I truly believe that no matter what your status in life or the color of your skin, we have more in common as human beings than we have differences. On this run, I passed homeless people, prostitutes, and drug addicts.   My circle of friends and family includes alcoholics and drug addicts; it includes mental illness, it includes people at or below the poverty line. I’m not naive enough to think that I could never be homeless.  I really do my best not to judge people.  Everyone has a story. Yet, seeing all of this come together at a time and place I wasn’t expecting, came somewhat as a shock to my system.

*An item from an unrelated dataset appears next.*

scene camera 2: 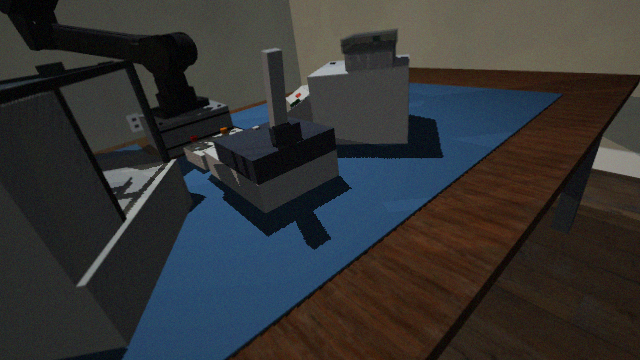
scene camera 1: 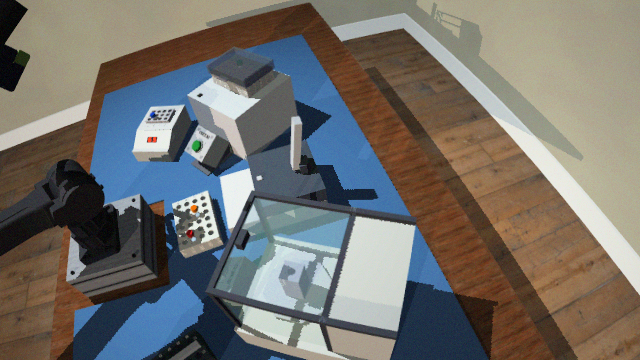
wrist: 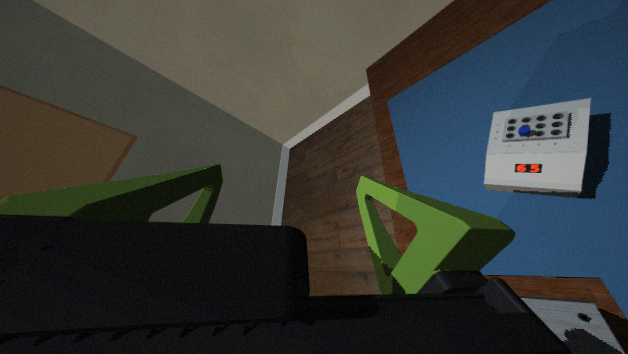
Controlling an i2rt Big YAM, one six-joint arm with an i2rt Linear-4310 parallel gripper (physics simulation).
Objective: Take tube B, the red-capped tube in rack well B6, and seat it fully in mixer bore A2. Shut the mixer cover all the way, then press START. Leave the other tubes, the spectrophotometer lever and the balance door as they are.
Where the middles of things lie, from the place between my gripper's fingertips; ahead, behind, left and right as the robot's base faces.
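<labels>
The glass-walled enclosure (scene camera 2: 99,204) sits 390 mm ahead of my hand, 470 mm to the right of it and 330 mm below it. As for the mixer (scene camera 1: 250,119), I find it 350 mm below my hand, 60 mm to the left of it and 420 mm ahead of it. Then there is the dark cover (scene camera 1: 241,67): my hand is well short of it, slightly to the right of it, and a long way above it.
</labels>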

Once I got to three miles, I decided to head back to the lake and finish up my run there.  I don’t know if there was ever any real threat to my personal safety.  Most people I met were friendly, smiled and said “hi.”  A drag queen offered me fifty cents for a cigarette. I had on running attire and an arm band holding my iphone, I am not sure why I looked like a good candidate for a cigarette sale. A female prostitute told me I looked hot. I guess I need to take complements wherever I can get them at this point in my life. One guy told me to be careful and not go down a specific road because there were often mean Rottweiler’s on the loose. I felt like there were a lot of eyes peering at me just wanting to know why I was in a place where I clearly wasn’t wanted. It was uncomfortable on a lot of levels.
 
When I got back, I googled Orange Blossom Trail, aka “OBT.”  The southern stretch of OBT is where I did much of my run.  Not only was I surprised to learn that Orlando is one of the most dangerous cities in the country, but that Orange Blossom Trail is one of the most dangerous sections of the city.
I ended up on OBT for a reason.  I have been feeling underappreciated in a lot of ways lately. I’m tired.  I resent that fact that so many things in my life seem like a daily battle that I just can’t win. My run Wednesday morning helped to snap me out of that mentality.  Being on OBT was like God just telling me to stop whining already. It was a reality check.

I went to law school for many reasons, one of which was to make a difference.  There are many pro-bono opportunities in the legal arena. I have great admiration for people who have started running groups that have helped a specific population overcome a difficult challenge; such as Next Steps. I want to do these things. I don’t do them because I feel like I am too busy, too overwhelmed with everything in my life.  These are simply excuses, and I have lots of them.
I am where I am today because people were willing to help me.  I’ll be going back to OBT, or rather its Hartford equivalent, but not as a scared, crazy, defenseless woman running through the streets alone.  I’ll be going back to help, and hopefully in a meaningful way.  And yes, Mom, I promise to be a little more careful about where I run when I am alone and away from home.